In H0LISMOKES II, we show that realistic lens simulations and supervised classification with convolutional neural networks can efficiently select strong lenses over 30,000 deg2 from PanSTARRS multi-band imaging. Here, we further develop supervised neural networks for automated selection of strong lenses in large-scale multiband surveys approaching the expected data quality of LSST. In particular, we focus on systems with wide image separations (Einstein radii θE ~ 1.0–3.0"), intermediate redshift lenses (z ~ 0.4–0.7), and bright arcs. We develop and test our pipelines on images from the Wide layer of Hyper-Suprime Cam Subaru Strategic Program (HSC-SSP; Aihara et al. 2018), which are only ~1 mag shallower than LSST ten-year stacks. This allows us to carefully test the classification purity and completeness as a function of the ground truth data sets and network architectures, using a test set closely representative of the actual HSC sample for lens search. We find that using the most realistic lens simulations and deep Residual Networks can perform a lens selection with 0.01% false positive rate and >50% completeness on previously published lens systems. Such a low contamination enables one to identify strong lenses over an extended galaxy sample without strict catalog-level preselections, and with a limited human inspection time.

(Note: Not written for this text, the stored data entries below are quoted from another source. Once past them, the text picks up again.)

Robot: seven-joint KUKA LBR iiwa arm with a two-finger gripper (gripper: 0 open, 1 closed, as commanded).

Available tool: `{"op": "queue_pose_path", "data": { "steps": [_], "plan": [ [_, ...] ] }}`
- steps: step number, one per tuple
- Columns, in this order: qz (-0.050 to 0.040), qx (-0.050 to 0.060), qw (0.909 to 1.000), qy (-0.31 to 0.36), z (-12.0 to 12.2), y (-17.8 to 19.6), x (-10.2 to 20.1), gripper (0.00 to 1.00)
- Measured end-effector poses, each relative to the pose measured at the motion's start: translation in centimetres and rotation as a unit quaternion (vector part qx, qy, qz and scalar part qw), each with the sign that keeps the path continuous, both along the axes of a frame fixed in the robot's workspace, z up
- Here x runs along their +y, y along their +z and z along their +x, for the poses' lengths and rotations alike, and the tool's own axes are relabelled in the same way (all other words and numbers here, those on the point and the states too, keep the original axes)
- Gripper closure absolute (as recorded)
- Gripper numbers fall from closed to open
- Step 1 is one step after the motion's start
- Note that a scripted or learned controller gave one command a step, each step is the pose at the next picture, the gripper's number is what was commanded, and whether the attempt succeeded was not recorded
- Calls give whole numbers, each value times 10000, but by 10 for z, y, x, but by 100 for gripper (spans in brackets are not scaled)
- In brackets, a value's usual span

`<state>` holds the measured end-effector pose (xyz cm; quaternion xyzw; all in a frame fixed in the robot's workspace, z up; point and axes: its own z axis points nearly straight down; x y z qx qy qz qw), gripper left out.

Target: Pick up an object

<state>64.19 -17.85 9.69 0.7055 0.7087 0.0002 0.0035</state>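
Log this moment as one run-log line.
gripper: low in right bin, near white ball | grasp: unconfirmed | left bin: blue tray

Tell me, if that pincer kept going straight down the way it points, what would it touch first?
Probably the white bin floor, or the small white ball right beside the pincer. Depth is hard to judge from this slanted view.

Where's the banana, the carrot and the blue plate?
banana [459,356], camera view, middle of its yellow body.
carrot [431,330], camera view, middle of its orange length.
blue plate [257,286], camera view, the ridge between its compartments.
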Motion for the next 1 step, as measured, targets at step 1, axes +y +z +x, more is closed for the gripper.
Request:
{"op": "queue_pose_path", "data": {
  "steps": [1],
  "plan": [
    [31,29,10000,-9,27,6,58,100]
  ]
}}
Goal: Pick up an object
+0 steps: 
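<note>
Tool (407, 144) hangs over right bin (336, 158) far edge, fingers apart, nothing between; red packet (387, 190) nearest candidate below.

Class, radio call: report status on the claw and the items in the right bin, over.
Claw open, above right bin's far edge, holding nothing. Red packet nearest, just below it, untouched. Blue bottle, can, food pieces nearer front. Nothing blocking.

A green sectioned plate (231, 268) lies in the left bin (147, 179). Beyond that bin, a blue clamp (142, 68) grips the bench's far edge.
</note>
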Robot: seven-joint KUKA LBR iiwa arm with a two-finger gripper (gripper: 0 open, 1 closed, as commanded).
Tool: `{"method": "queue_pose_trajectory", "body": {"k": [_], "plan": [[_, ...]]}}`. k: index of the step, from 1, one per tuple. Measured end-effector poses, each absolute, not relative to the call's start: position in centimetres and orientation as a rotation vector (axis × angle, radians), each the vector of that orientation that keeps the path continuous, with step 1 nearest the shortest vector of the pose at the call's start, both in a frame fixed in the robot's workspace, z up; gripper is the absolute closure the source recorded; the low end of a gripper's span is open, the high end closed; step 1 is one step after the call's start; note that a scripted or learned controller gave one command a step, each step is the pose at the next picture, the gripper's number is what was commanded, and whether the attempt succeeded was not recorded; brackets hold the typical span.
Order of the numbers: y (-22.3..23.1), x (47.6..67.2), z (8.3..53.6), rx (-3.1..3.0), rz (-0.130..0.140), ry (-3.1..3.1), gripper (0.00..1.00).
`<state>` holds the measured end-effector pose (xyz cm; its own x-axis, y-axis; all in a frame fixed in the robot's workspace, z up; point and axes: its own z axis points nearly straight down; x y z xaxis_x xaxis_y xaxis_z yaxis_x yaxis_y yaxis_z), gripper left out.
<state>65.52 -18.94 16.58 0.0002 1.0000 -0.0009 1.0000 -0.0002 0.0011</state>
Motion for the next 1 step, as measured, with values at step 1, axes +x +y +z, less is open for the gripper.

We apply our pipeline to the 62.5 million galaxies with i-band Kron radius ≥0.8" in DR2 of HSC-SSP Wide. The classification performance closely matches expectations from our test set. By reducing the contamination in the sample of neural network candidates, we can rapidly collect 206 newly-discovered definite or probable lenses with either spatially-resolved multiple images or extended, distorted arcs (see examples in the figure). In addition, we find 88 high-quality candidates that were assigned lower confidence in previous HSC searches, and we recover 173 known systems in the literature. These results show that our pipeline is adjustable to LSST and can largely extend the samples found by traditional non machine learning algorithms. We finally provide a ranked list of candidates for future spectroscopic confirmation.